Douglas A. McIntyre is the co-founder, chief executive officer and editor in chief of 24/7 Wall St. and 24/7 Tempo. He has held these jobs since 2006.

McIntyre has written thousands of articles for 24/7 Wall St. He is an expert on corporate finance, the automotive industry, media companies and international finance. He has edited articles on national demographics, sports, personal income and travel.

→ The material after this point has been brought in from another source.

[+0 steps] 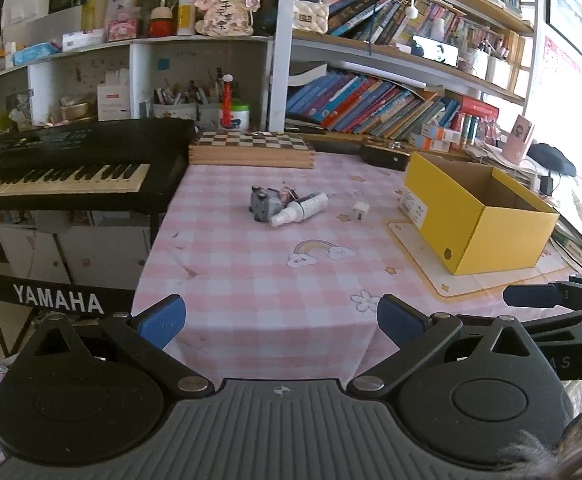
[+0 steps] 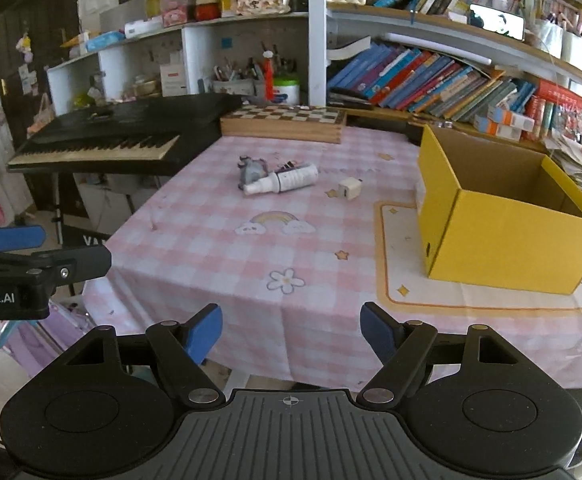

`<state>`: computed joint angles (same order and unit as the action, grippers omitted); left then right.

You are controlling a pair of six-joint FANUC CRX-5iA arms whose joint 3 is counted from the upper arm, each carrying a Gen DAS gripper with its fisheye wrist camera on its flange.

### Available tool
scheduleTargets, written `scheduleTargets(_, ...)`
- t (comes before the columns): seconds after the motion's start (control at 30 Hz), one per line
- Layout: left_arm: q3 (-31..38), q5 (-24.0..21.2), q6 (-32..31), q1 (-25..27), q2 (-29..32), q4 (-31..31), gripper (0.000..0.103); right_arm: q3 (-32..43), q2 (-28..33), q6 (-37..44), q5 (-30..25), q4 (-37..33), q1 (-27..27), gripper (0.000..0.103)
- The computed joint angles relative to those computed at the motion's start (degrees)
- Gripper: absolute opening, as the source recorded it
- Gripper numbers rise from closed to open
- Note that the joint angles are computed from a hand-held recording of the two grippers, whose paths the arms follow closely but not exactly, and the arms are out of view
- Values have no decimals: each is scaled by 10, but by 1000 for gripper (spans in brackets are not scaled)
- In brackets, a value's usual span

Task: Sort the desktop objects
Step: 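Grasp the grey toy truck with the left tool while the right tool grasps the white plug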

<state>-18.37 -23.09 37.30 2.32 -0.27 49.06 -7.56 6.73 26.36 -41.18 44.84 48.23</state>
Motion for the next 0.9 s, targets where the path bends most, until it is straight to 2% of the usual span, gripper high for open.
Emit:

His work has been quoted or mentioned in The New York Times, The Wall Street Journal, Los Angeles Times, The Washington Post, NBC News, Time, The New Yorker, HuffPost USA Today, Business Insider, Yahoo, AOL, MarketWatch, The Atlantic, Bloomberg, New York Post, Chicago Tribune, Forbes, The Guardian and many other major publications. McIntyre has been a guest on CNBC, the BBC and television and radio stations across the country.

A magna cum laude graduate of Harvard College, McIntyre also was president of The Harvard Advocate. Founded in 1866, the Advocate is the oldest college publication in the United States.

TheStreet.com, Comps.com and Edgar Online are some of the public companies for which McIntyre served on the board of directors. He was a Vicinity Corporation board member when the company was sold to Microsoft in 2002. He served on the audit committees of some of these companies.

McIntyre has been the CEO of FutureSource, a provider of trading terminals and news to commodities and futures traders. He was president of Switchboard, the online phone directory company. He served as chairman and CEO of On2 Technologies, the video compression company that provided video compression software for Adobe’s Flash. Google bought On2 in 2009.